# [Your instructions]
The data must be transcribed exactly, with no line missing.

Stored data section start

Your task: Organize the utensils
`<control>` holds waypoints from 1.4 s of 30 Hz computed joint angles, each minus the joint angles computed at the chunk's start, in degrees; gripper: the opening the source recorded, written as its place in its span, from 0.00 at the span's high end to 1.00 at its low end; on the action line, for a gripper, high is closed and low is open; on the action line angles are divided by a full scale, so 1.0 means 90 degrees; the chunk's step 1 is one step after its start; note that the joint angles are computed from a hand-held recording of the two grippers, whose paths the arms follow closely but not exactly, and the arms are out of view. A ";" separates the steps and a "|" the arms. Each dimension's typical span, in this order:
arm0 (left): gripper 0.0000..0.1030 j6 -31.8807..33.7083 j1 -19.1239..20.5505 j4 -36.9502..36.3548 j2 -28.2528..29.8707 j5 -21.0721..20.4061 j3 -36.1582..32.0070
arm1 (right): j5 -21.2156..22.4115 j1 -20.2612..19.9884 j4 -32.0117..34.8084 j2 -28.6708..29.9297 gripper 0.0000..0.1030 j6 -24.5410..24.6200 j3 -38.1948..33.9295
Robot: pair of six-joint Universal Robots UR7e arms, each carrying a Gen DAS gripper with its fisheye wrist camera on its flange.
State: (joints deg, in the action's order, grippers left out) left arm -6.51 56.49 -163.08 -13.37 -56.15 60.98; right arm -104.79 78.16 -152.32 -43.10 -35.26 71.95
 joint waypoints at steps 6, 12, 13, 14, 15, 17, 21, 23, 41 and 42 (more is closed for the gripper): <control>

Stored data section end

# [Written response]
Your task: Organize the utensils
`<control>` holds waypoints from 1.4 s of 30 Hz computed joint angles, each minus the joint angles computed at the chunk's start, in degrees; gripper: the opening the source recorded, written as its place in its span, from 0.00 at the span's high end to 1.00 at its low end; on the action line, for a gripper, high is closed and low is open; on the action line angles are divided by a full scale, so 1.0 means 90 degrees; the chunk's step 1 is one step after its start; note that the joint angles are computed from a hand-held recording of the two grippers, whose paths the arms follow closely but not exactly, and the arms are out of view. A ";" separates the steps and a "|" the arms. Each dimension's typical span, in this order:
arm0 (left): gripper 0.0000..0.1030 j6 -31.8807..33.7083 j1 -19.1239..20.5505 j4 -36.9502..36.3548 j2 -28.2528..29.8707 j5 -21.0721..20.4061 j3 -36.1582..32.0070
arm1 (right): j5 -21.2156..22.4115 j1 -20.2612..19.9884 j4 -32.0117..34.8084 j2 -28.6708..29.9297 gripper 0.0000..0.1030 j6 -24.5410..24.6200 j3 -38.1948..33.9295
Robot: pair of six-joint Universal Robots UR7e arms, each carrying a Gen DAS gripper with its fisheye wrist camera on its flange.
State: (joints deg, in the action's order, grippers left out) left arm -6.51 56.49 -163.08 -13.37 -56.15 60.98; right arm -104.79 78.16 -152.32 -43.10 -35.26 71.95
 joint waypoints at steps 6, 12, 13, 14, 15, 17, 21, 23, 41 and 42 (more is closed for the gripper): <control>

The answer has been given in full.